Voters elect new governments with the hope of change. Delivering change is hard work. Improving education, health delivery, job availability, etc means putting hands to the grindstone and even then delivering improvements takes time. So new governments have gotten fond of the business of new names, which is a change they can sort of deliver overnight. Aurangzeb Road has become APJ Abdul Kalam Road in the capital. Mamata Banerjee wants to transform West Bengal into Bengal. Manohar Lal Khattar has turned Gurgaon into Gurugram. And now there are reports that Punjab, where Congress has grandly returned to power after a decade, is drafting a bill to rename British-era landmarks to celebrate Sikh rulers instead.

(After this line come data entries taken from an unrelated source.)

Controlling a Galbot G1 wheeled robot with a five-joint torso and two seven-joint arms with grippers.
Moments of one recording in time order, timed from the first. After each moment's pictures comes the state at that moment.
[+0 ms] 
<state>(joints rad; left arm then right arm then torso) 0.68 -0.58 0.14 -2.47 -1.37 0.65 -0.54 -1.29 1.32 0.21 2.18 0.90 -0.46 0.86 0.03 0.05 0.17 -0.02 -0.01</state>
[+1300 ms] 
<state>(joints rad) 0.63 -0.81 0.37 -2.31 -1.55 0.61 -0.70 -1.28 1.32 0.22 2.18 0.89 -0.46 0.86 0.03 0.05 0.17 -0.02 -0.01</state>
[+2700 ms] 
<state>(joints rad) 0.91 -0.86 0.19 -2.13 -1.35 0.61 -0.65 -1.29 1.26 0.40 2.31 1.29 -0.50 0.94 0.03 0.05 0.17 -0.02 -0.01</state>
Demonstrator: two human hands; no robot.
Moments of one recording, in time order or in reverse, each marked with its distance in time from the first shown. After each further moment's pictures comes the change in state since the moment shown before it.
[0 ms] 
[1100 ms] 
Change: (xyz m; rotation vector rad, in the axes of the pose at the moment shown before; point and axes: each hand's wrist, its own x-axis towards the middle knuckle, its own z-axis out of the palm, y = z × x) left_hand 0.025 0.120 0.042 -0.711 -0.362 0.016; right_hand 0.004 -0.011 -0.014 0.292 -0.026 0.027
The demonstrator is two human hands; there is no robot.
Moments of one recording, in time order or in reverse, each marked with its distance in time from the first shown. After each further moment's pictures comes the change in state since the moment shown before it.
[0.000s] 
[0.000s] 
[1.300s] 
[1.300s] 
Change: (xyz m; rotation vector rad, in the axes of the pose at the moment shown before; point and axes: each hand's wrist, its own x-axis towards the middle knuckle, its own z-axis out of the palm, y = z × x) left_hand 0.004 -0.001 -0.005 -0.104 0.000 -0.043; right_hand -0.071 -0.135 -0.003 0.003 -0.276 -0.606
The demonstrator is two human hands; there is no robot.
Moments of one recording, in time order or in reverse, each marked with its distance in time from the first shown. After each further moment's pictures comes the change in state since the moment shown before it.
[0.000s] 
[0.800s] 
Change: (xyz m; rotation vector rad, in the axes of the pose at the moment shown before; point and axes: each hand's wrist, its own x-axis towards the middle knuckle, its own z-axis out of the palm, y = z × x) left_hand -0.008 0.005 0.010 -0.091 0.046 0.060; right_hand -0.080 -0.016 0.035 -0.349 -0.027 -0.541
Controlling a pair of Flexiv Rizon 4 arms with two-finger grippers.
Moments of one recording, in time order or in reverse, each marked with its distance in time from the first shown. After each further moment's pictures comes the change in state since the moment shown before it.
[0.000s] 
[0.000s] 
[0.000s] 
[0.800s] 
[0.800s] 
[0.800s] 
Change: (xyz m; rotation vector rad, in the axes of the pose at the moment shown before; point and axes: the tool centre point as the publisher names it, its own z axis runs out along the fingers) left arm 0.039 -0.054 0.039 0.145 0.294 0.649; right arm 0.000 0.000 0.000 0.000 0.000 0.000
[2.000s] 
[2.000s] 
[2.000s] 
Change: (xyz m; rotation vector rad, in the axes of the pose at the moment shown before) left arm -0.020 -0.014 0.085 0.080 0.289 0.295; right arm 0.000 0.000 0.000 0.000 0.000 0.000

But reeling off factoids on India’s share of world GDP plummeting during colonial rule doesn’t really explain why the country hasn’t regained glorious heights in seven decades of independence, even as other victims of imperialism like China have barrelled ahead. Damningly, Indian workforce share in manufacturing has stayed around the same levels as seen when the Raj wound down. Obsessing over the past is not a very helpful guide to the future.
So it’s welcome that Punjab chief minister Amarinder Singh seems to have ruled out a Spain-like historical memory law to “erase all remnants of cruel and humiliating British colonial rule”, adding that as a historian himself he does not believe in wiping out history but in learning from it. Actually all political parties would do well to leave history more to the historians, and focus on their own areas of expertise, which are policy making and governance. It’s not like there’s not plenty of room for improvement in these current affairs.